El jueves siguiente este mismo recién estrenado grupo, nos ofreció otra muestra de su arte con la comedia de "Cesar A gusto", esta vez en la Plaza de la Culebra, totalmente abarrotada de un público que se entregó por completo a la risa y la diversión. Pero, durante la semana, también tuvimos a otro grupo de jóvenes del IES de Astorga, guiados por la experta mano de su directora Ana Silva (también astorgana), que nos presentaron la obra "Libros", un encaje de divertidas situaciones en torno al libro, sus personajes y sus creadores y creadoras.  Y un ya habitual grupo de “Jóvenes Valores” que dirige la conocida mano de Gemma, que volvieron a poner en escena, para deleite de grandes y pequeños su "La bella y la bestia", en un Teatro Diocesano que dio cobijo a dos pases con una gran afluencia de público. 
 
Gracias a todos ellos, en Astorga, sin duda, reverdece con fuerza el árbol del Teatro.
Un buen augurio de futuro.  

martes, 9 de noviembre de 2010

La novia: la inolvidable experiencia de una gran obra teatral en un pequeño teatro de cámara.

Surgió de repente.
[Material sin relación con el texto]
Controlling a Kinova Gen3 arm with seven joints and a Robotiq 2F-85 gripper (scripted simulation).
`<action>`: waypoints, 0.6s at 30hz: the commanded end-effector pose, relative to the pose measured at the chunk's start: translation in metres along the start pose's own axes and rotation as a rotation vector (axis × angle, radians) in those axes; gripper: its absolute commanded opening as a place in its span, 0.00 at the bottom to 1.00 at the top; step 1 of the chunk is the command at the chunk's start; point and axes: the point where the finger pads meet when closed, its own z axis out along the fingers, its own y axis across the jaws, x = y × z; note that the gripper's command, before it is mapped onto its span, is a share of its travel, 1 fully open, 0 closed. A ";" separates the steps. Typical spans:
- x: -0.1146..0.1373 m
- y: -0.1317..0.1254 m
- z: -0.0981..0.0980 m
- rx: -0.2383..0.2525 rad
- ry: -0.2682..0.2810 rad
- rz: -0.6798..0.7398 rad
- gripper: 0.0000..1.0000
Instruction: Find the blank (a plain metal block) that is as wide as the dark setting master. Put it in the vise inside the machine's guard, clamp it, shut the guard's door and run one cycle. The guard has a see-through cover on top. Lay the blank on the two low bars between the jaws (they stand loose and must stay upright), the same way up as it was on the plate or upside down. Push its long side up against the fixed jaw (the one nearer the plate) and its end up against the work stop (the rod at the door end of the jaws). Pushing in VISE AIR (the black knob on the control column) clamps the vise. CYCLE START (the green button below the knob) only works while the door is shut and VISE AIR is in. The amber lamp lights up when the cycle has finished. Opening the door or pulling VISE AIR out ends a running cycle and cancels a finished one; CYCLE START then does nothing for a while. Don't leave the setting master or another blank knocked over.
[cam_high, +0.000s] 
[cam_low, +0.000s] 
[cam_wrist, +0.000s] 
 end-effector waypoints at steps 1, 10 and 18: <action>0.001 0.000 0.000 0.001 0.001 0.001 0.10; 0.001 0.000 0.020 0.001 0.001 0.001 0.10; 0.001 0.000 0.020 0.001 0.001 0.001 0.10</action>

Entre las primeras oscuridades de estas recién estrenadas noches de otoño. En una pequeña calle no muy lejos de la Plaza de Atocha y el Centro de Arte Reina Sofía. Imperceptible casi, escondido tras un pequeño letrero y un vieja puerta de una de esas casas tradicionales de tres o cuatro pisos que un día fueron seguramente "corrales de vecinos" y que aún quedan en el Madrid más castizo. Allí estaba, escondido, el Teatro de Cámara Chejov. Sin pretensiones, humilde en su presencia pero gigante en su contenido.
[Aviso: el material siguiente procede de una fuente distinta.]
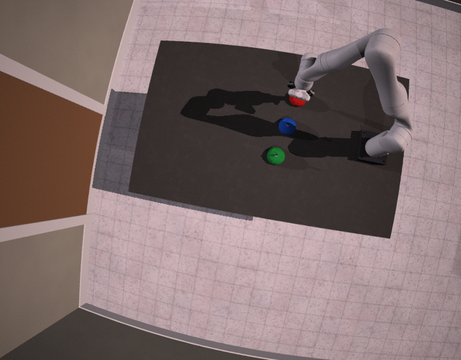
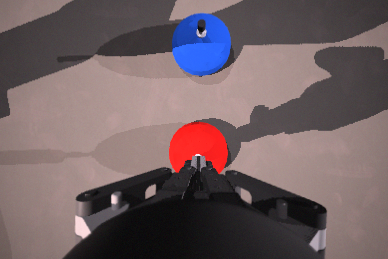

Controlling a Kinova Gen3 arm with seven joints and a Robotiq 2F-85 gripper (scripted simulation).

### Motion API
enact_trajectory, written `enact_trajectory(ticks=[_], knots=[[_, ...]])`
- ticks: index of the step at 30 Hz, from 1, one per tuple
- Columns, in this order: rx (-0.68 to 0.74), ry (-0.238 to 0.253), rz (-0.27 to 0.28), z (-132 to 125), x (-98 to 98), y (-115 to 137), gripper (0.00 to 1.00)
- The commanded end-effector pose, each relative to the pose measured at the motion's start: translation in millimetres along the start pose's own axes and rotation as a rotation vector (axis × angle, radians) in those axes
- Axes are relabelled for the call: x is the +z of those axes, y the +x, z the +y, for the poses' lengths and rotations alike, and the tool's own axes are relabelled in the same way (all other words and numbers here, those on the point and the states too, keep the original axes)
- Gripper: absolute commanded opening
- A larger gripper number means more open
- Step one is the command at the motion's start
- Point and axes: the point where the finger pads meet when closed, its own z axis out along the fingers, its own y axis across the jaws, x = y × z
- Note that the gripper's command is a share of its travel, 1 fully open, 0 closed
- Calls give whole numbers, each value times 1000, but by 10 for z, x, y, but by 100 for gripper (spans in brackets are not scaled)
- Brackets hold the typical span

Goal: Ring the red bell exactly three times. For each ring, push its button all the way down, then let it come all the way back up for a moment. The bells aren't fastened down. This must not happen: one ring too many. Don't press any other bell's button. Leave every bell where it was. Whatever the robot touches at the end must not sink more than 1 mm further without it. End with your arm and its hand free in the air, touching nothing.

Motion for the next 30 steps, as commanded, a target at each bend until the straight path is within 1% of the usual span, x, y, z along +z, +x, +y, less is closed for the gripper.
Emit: enact_trajectory(ticks=[1,17,22,30], knots=[[0,0,0,-2,0,4,0],[0,0,0,-2,1,4,0],[0,0,0,-2,39,4,0],[0,0,0,-2,40,4,0]])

Tras llamar a la puerta, aún cerrada al público, nos recibieron en el vestíbulo del viejo caserón, holl improvisado de un coquetón teatro que nos esperaba tras un pequeño patio, próximo, cercano a la vez que inmenso. Pronto apareció él, Antonio Gutiérrez, con sus ochenta años de experiencia y de maestría sobre las tablas, niño de la guerra, conocedor directo de Eisenstein, amigo y colaborador de Tarkovsky seguidor de la escuela de Stanislavski, largamente premiado y reconocido en Rusia y otros lugares y sin embargo, calladamente entregado a su labor teatral en este pequeño teatro fruto de su ilusión y de su empeño, tan cercano, tan próximo, recibiéndonos con un beso en la mejilla y un cálido apretón de manos, agradeciendo nuestra visita a este lugar de culto desde donde comparte desde hace casi treinta años la labor de toda una vida. 
Y luego llegó la obra. Una emocionante adaptación teatral de "La novia", relato de Antón Chéjov  que llegó hasta nosotros desde la cercanía de un patio de butacas que partían del mismo nivel del escenario, haciéndonos sentir con ello la cercanía de los sentimiento que los personajes pretendían transmitirnos, contagiándonos con su emoción, con sus miedos, con sus arrebatos de alegría..., sobre todo a través del personaje de Tania, una joven novia de 23 años, que ayudada por las palabras de Sascha, descubre que su vida puede ser algo más que casarse y decide anular la boda para irse a estudiar a San Petersburgo. Una obra con casi un siglo y medio de edad que, sin embargo, nos ofrece un discurso tremendamente actual: la necesidad de vivir por sí mismo, de estudiar para descubrir los caminos de la propia vida. También, y sobre todo, para las mujeres.
La interpretación, todo un logro que consiguió captar la atención (al menos la mía) a pesar del intenso y agotador día que nos había llevado de exposición en exposición.

Una experiencia inolvidable para quienes aman el teatro, pero seguramente también para quienes puedan acudir al mismo sólo en aras de la curiosidad. Un descubrimiento, tanto la obra como la pequeña pero hermosa sala, que merece la pena tenerse en cuenta por quienes aún disfrutan de verdad del arte dramático.